▶ _Exercise instructions_
Every entry is to be copied exactly as written, and the pictures are to be skipped.

▶ _Entries provided_

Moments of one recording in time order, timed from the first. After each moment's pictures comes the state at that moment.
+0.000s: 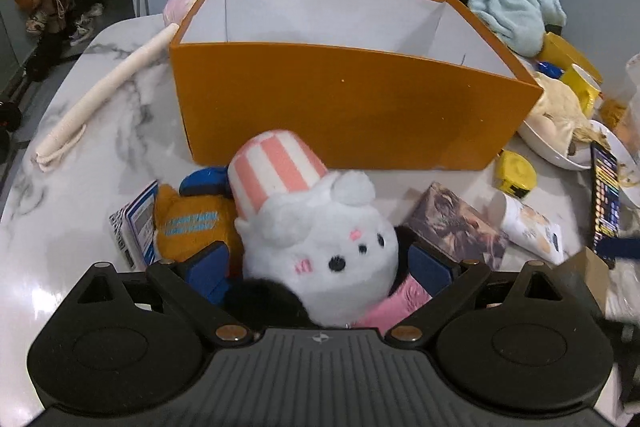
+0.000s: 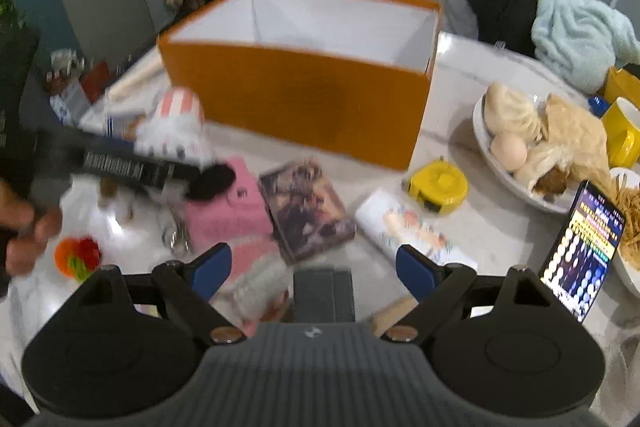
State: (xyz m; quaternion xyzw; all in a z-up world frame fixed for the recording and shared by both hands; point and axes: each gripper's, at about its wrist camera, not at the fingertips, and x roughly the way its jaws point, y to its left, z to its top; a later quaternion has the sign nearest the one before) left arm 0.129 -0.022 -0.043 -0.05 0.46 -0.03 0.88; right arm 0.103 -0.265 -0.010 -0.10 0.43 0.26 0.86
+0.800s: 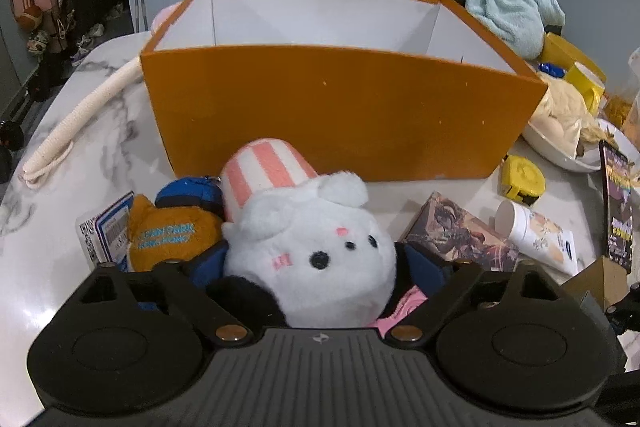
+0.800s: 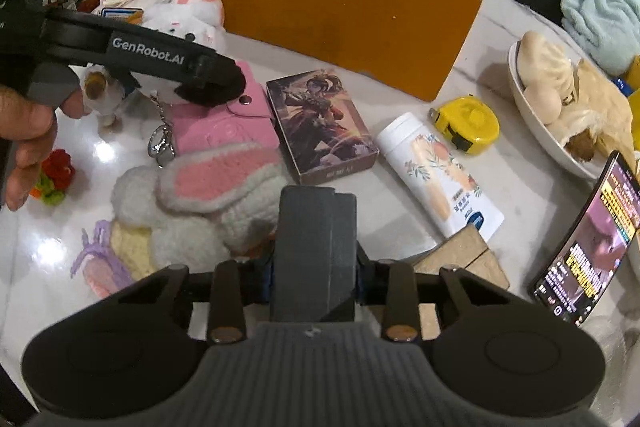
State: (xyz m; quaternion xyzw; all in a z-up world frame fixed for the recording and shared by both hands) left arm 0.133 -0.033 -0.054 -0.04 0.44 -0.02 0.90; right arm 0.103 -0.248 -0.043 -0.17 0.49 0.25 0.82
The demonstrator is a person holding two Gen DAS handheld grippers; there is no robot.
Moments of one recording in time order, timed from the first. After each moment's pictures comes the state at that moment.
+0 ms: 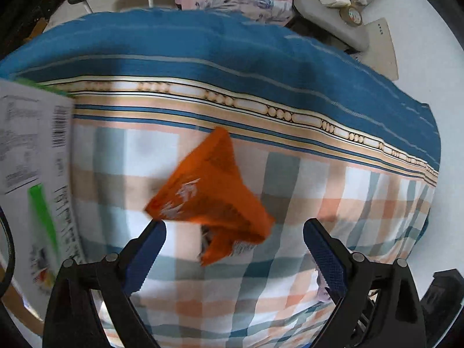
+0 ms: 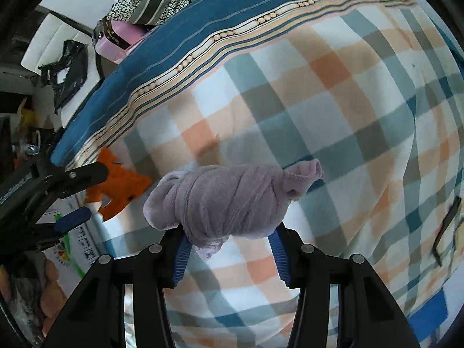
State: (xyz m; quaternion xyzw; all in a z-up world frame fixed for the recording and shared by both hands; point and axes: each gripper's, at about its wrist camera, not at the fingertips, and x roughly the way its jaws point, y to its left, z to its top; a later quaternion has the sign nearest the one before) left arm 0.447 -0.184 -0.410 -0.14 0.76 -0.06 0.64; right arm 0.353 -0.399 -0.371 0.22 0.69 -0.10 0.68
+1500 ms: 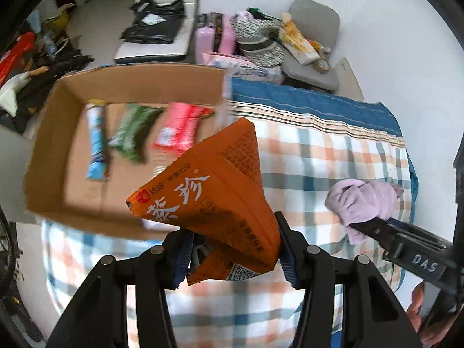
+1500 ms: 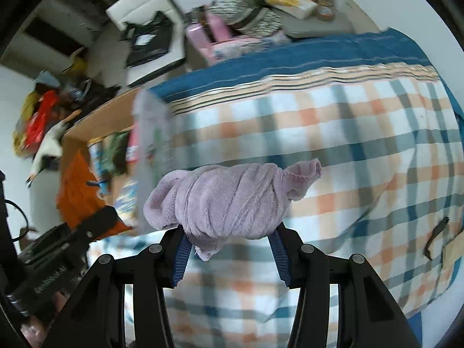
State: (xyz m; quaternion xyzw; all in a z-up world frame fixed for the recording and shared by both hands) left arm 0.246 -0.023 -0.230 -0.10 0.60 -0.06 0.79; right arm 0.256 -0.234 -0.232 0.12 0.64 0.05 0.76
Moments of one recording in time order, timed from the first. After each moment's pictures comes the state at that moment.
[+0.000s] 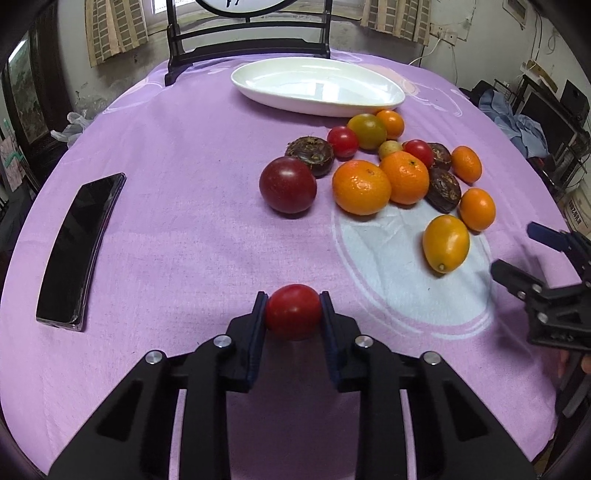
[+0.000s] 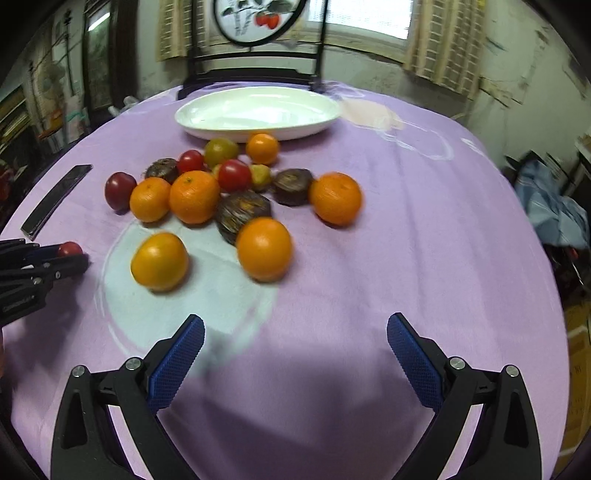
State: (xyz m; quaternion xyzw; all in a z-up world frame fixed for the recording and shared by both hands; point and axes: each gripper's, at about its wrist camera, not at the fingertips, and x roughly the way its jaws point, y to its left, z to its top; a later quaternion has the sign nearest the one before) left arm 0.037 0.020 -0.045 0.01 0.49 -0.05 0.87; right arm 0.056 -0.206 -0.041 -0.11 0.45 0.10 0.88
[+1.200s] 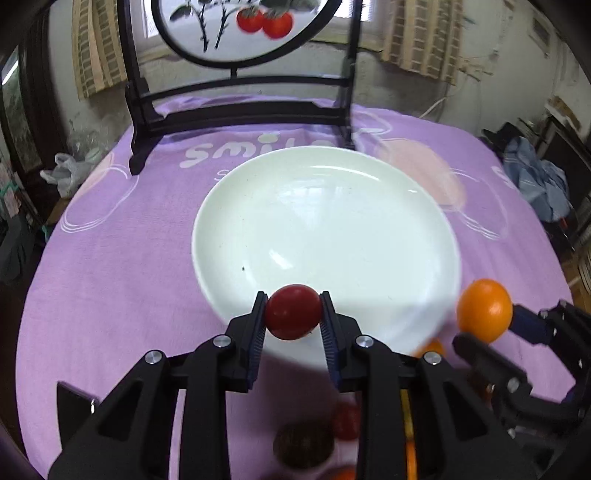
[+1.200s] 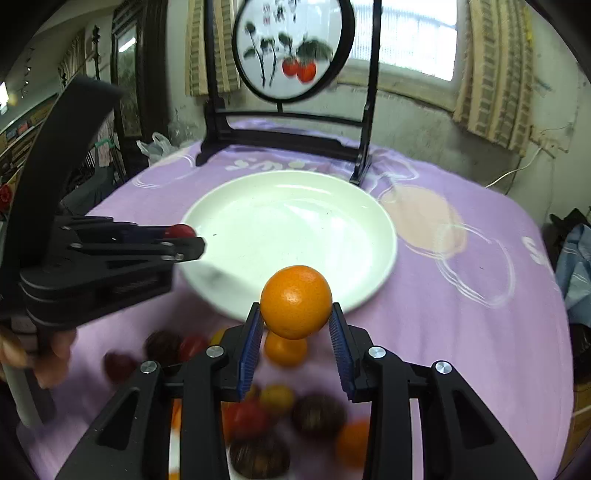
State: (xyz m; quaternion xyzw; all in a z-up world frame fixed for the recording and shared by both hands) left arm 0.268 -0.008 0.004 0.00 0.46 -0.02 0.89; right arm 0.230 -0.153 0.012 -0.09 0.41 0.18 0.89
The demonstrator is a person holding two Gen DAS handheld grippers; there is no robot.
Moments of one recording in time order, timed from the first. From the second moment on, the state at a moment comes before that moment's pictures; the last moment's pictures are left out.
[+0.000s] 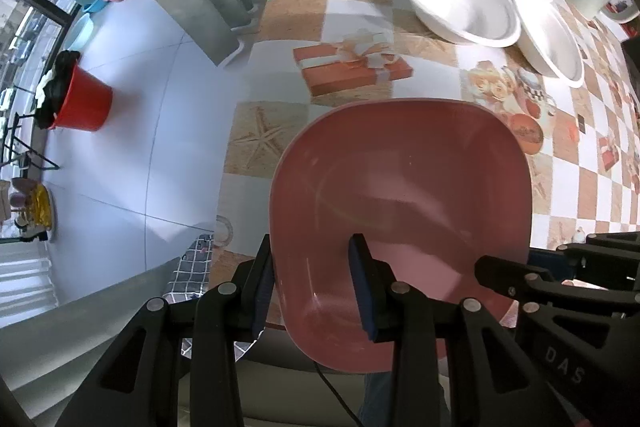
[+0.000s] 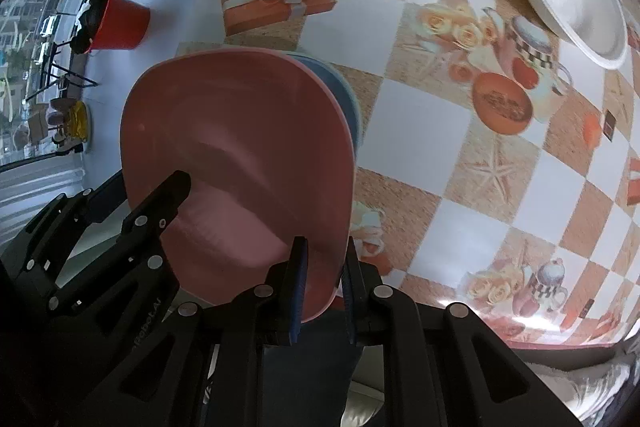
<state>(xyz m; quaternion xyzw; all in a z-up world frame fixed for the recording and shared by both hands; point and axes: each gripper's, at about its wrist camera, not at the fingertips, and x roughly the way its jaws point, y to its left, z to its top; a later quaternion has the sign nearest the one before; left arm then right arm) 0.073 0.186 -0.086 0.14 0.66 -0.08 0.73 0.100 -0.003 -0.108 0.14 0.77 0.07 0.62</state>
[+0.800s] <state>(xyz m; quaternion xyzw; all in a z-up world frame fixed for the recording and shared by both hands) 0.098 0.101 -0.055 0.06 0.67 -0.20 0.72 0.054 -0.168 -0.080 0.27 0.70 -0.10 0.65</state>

▶ _Your solution_
Moments of one recording in time order, timed from the first. After each moment's pictures comes the state at that moment.
+0.000s: 
+0.000s: 
State: (xyz m; quaternion xyzw; all in a z-up world frame fixed for the recording and shared by both hands; point and axes: each gripper's, at about its wrist camera, not at the fingertips, and x roughly the way its jaws point, y to its left, z to its top; a later quaternion has the sign nearest the one before) left arm 0.129 -0.022 -0.043 -0.05 0.46 -0.03 0.88; right arm 0.103 -0.265 -0.010 -0.10 0.43 0.26 0.86
+0.800s: 
+0.800s: 
State: (xyz m; quaternion xyzw; all in a z-up world frame fixed for the recording and shared by both hands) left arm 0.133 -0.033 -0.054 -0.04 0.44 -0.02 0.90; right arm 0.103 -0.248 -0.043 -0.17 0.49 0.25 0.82
The demonstrator is a person holding two Gen DAS handheld grippers; there is no robot.
Moments of one recording in time order, timed from the first. After each moment's pictures comes the state at that moment.
+0 ms: 
+0 ms: 
State: (xyz m; quaternion xyzw; all in a z-up world frame fixed for the recording and shared by both hands; point and axes: each gripper's, at about its wrist camera, not at the fingertips, and x roughly the way its jaws point, y to its left, z to its top; a later quaternion has the sign nearest the one before) left arm 0.447 -0.184 -0.410 -0.14 0.76 -0.06 0.64; right arm 0.353 -0.399 -0.371 0.22 0.69 -0.10 0.68
+1500 ms: 
+1500 ms: 
State: (xyz m; quaternion xyzw; all in a z-up world frame fixed for the recording and shared by both hands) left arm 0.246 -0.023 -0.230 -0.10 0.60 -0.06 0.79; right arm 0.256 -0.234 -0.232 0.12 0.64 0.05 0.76
Moments of one recording in time order, timed from the first. After each moment's pictures comes the state at that moment.
[+0.000s] 
[+0.000s] 
State: (xyz m; quaternion xyzw; all in a z-up world frame fixed for the recording and shared by both hands; point and axes: each gripper's, at about its wrist camera, not at the fingertips, and x roughly the way its jaws point, y to its left, z to its top; a later quaternion has the sign nearest the one before) left arm 0.037 0.020 -0.045 0.01 0.49 -0.05 0.87; right arm 0.056 -0.206 -0.041 -0.11 0.45 0.10 0.88
[+1.200s] 
[+1.200s] 
State: (xyz m; quaternion xyzw; all in a z-up world frame fixed for the recording and shared by both hands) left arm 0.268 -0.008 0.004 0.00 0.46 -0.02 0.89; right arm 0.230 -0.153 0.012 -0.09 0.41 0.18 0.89
The demonstrator is a person holding two Gen DAS handheld grippers; there is no robot.
Moments of one recording in time order, timed from the first. From the second moment on, the state at a moment comes before that moment's pictures; the last moment's pictures are left out.
[+0.000s] 
[+0.000s] 
<state>(xyz m; quaternion xyzw; all in a z-up world frame fixed for the recording and shared by both hands; point and axes: each gripper's, at about its wrist camera, not at the fingertips, and x roughly the way its jaws point, y to its left, z to its top; a later quaternion has the sign nearest the one before; left arm then right arm) 0.073 0.186 -0.086 0.14 0.66 -0.08 0.73 0.100 -0.003 -0.108 0.14 0.77 0.07 0.62</state>
[+0.800s] <state>(xyz m; quaternion xyzw; all in a z-up world frame fixed for the recording and shared by both hands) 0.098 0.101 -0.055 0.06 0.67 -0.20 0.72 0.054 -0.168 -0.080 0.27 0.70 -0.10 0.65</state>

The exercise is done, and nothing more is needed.